El pasado lunes 1 de febrero comenzó el periodo de sesiones legislativas. Todavía impera la incertidumbre en los posibles cambios a la regulación del outsourcing. Es positivo que no haya entrado como preferente la iniciativa que buscaba terminar con la subcontratación. Sin embargo, mientras siga abierta la puerta a una reforma prohibicionista, México permanecerá en vilo.

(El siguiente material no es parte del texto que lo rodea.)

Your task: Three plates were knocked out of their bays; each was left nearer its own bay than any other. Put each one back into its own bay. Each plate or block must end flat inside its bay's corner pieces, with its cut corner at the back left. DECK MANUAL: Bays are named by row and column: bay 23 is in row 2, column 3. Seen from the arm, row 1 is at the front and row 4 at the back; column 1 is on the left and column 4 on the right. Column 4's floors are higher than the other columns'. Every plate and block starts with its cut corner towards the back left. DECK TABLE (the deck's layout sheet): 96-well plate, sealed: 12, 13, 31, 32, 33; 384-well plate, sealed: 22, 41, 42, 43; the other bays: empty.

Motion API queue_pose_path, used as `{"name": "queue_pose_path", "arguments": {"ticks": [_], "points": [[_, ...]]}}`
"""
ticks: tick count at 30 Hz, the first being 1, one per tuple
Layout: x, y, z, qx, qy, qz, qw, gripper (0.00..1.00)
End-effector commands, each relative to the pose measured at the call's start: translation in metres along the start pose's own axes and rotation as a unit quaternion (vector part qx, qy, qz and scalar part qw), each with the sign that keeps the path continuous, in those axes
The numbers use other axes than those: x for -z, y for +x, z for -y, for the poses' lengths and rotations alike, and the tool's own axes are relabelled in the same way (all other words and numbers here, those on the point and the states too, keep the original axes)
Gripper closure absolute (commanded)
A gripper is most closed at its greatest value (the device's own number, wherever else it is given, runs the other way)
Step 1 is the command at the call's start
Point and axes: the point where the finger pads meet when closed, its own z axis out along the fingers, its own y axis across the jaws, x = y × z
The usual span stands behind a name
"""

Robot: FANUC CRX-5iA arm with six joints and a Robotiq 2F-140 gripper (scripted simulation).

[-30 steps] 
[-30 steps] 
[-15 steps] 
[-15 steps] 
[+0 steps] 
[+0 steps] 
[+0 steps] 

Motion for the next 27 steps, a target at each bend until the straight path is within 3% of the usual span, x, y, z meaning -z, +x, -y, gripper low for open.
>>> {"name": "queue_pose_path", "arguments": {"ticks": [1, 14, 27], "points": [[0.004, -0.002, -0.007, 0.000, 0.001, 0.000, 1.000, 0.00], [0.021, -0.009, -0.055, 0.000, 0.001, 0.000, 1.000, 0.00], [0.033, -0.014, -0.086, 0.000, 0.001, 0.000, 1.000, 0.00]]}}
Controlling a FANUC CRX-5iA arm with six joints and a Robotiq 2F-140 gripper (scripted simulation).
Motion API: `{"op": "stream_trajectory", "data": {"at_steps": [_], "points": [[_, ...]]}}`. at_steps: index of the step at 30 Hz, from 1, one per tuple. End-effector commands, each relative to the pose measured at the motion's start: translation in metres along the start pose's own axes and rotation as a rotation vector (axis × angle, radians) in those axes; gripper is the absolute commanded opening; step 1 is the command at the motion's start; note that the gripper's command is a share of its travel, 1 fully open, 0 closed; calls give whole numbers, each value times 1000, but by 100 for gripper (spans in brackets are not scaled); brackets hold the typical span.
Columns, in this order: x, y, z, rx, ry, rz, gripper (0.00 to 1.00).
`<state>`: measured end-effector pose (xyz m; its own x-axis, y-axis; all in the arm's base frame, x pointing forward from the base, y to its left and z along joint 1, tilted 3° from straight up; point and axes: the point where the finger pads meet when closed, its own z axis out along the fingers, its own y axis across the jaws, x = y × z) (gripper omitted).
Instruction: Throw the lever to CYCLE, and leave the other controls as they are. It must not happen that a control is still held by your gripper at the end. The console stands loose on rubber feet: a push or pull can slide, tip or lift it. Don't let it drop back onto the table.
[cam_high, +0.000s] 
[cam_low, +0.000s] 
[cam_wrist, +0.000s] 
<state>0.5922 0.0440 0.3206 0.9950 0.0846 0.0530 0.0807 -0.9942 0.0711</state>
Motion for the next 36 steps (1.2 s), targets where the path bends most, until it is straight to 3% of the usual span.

Innumerables expertos en materia económica y laboral lo han repetido hasta el cansancio: eliminar la tercerización generaría cierre de empresas, pérdida de empleos, afectación a los sectores más vulnerables de la población y una caída drástica en las inversiones; en otras palabras: todo lo que se tiene que evitar, máxime cuando, debido a la pandemia y al manejo que se hizo de ella, nuestra economía se contrajo un 8.5% en 2020.

En TallentiaMX hemos señalado dos importantes aspectos contraproducentes de acabar con la subcontratación. En primer término, provocaría que sea mucho más difícil poner en práctica los ya de por sí torpes y lentos procesos de vacunación. Todos los países y todas las empresas farmacéuticas están recurriendo al outsourcing para investigar, diseñar, almacenar, distribuir e inocular las vacunas.  Si las autoridades insisten en prohibir la tercerización, será todavía más difícil inmunizar a los 126 millones de mexicanos. Una negligencia laboral se convertiría, por decir lo menos, en una negligencia sanitaria.

Por otra parte, la ruta criminalizadora y prohibicionista contravendría algunos apartados del T-MEC, lo cual produciría controversias legales entre México y Estados Unidos, así como un desgaste en los vínculos políticos y comerciales de ambas naciones. De ese modo, se tensarían las relaciones con la entrante administración demócrata encabezada por Joe Biden, quien busca impulsar a América del Norte haciendo efectivos los acuerdos del T-MEC y fortaleciendo los derechos de los trabajadores.

Lo anterior se debe a que, de acuerdo con la American Society of Mexico, el 92% de las empresas estadounidenses establecidas en nuestro país recurren a la subcontratación. El T-MEC busca fortalecer este tipo de vínculos comerciales y, de ese modo, abonar al desarrollo conjunto. Las autoridades nacionales no pueden atentar contra los intereses de dichas empresas, menos aun cuando ello causaría que millones de mexicanos pierdan su empleo formal.

En diciembre del año pasado, el Gobierno Federal, algunos líderes obreros y un puñado de empresarios firmaron un acuerdo tripartito según el cual se enviaría como preferente al Poder Legislativo la iniciativa que eliminaba y criminalizaba la subcontratación de personal. Por fortuna, esto no sucedió.

De acuerdo con Rogelio Israel Zamora Guzmán, senador del Partido Verde Ecologista de México, la eliminación del outsourcing se diferirá para después de las próximas elecciones, es decir, para el siguiente periodo legislativo. Hasta ahora, sólo hay rumores al respecto. El camino para regular la subcontratación ha sido largo y lleno de giros inesperados.

Ojalá que este aplazamiento signifique más bien una rectificación. Es deseable y necesario que se regule la subcontratación y que las autoridades supervisen rigurosamente el cumplimiento de la ley para asegurar que todas las empresas (dentro y fuera de la tercerización) cumplan con sus obligaciones fiscales y laborales.

No obstante, lo que sería verdaderamente benéfico para el país es que se le cerrara el paso de una vez por todas a las iniciativas prohibicionistas. La falta de certeza jurídica es muy nociva para México, ya que genera desconfianza en empresarios, inversionistas y en los propios trabajadores, que no saben si podrán conservar a largo plazo su fuente de ingresos. La inversión en nuestro país cayó drásticamente en 2020. Es natural: muchas empresas prefieren establecerse en lugares donde pueden operar y donde hay un marco legal claro y estable.

Pongamos un alto a la prohibición y a la incertidumbre. Promovamos la regulación y la certeza jurídica. Requerimos sensatez y legalidad. Debemos impulsar el desarrollo de México y de América del Norte. Necesitamos facilitar la vacunación. Garanticemos la subcontratación responsable y profesional.

*El autor es director general de TallentiaMX.